Each of my records is about a specific person, group, or corporation. Many, many searchers put the name of a specific person, group, or corporation into the Google search box. Google might even spit out a white pages listing when it responds, if it detects that it's a candidate for a white pages scan. If you put in a ten-digit U.S. telephone number, it will do a reverse lookup in the U.S. white pages. They aren't using the best collection of white pages data, but it's still useful.
Have you ever heard the term, "I googled him and found out..."? I think it was in a New York Times article about two people on a first date, and it turned out that each had already "googled" the other. It was a lightweight piece, and Google loved the publicity.
Name searches are powerful on Google if you know how to search, particularly when the name is not so common. I think this is one of the more significant contributions search engines have made to our society. For investigative journalists, Google is the first port-of-call. Over 95 percent of my Google referrals are zeroing in on a specific name, so I try to optimize that page (one page per name) for the name itself.
Google has even bragged about their ability in this respect. I believe it was Sergey who said that the first thing any employer might want to do when looking at a promising resume, is to "google" the person.
Google becomes a verb, as happened many years ago with Xerox, as in "I'll xerox a copy for you." This is like living in heaven for any public relations department in an aggressive company.
It seems to me that Doofus has the point correct. His point, if I may re-state it, is that Google's method of determining what pages to crawl and index is counter to their goal of indexing all quality relevant content because it sometimes causes large sites with good content to be under-indexed. To me, this seems to be a good and interesting point.
You countered with assertions that large sites should not be indexed simply because they have lots of pages.

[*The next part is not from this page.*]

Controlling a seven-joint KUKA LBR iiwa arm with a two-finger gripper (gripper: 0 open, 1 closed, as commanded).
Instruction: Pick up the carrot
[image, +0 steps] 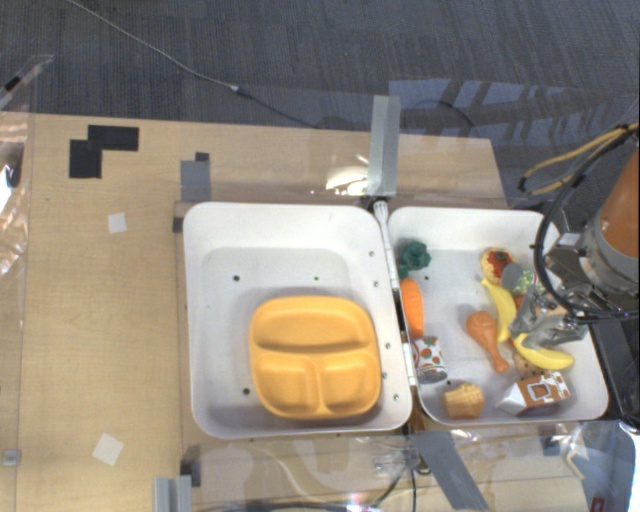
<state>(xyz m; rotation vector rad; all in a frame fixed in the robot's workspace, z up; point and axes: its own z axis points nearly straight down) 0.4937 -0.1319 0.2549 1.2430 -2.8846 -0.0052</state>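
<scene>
Pincer (540, 322) hangs over the bananas (510, 315), well apart from the carrot (411, 305); its spread cannot be told.

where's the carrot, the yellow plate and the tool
carrot (411, 307), camera view, middle of its orange body
yellow plate (314, 328), camera view, ridge between its compartments
tool (535, 318), camera view, its tip over the banana

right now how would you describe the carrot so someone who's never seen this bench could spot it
Of the two white bins, look in the right-hand bin, along its left wall beside the divider. The carrot lies there lengthwise, its green leafy top pointing to the far end. It is the only plain orange tapered piece; the small can just below it is red and white.
</scene>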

And your posts carry a strong suggestion that you think that any site having a large number of pages must be spam. That, it seems to me, misses the point.
I think the suggestion that any site with many pages must be spam is a very wrong and ill conceived.
Google and the search public both benefit from an algorithm that indexes all quality and relevant content, irrespective of it comes from a large or small site.
For the moment, this does not seem to be the case.
If you were Google, how would you choose what to spider frequently and index deeply and what not? Does choosing for higher pagerank plus new unindexed sites not make sense?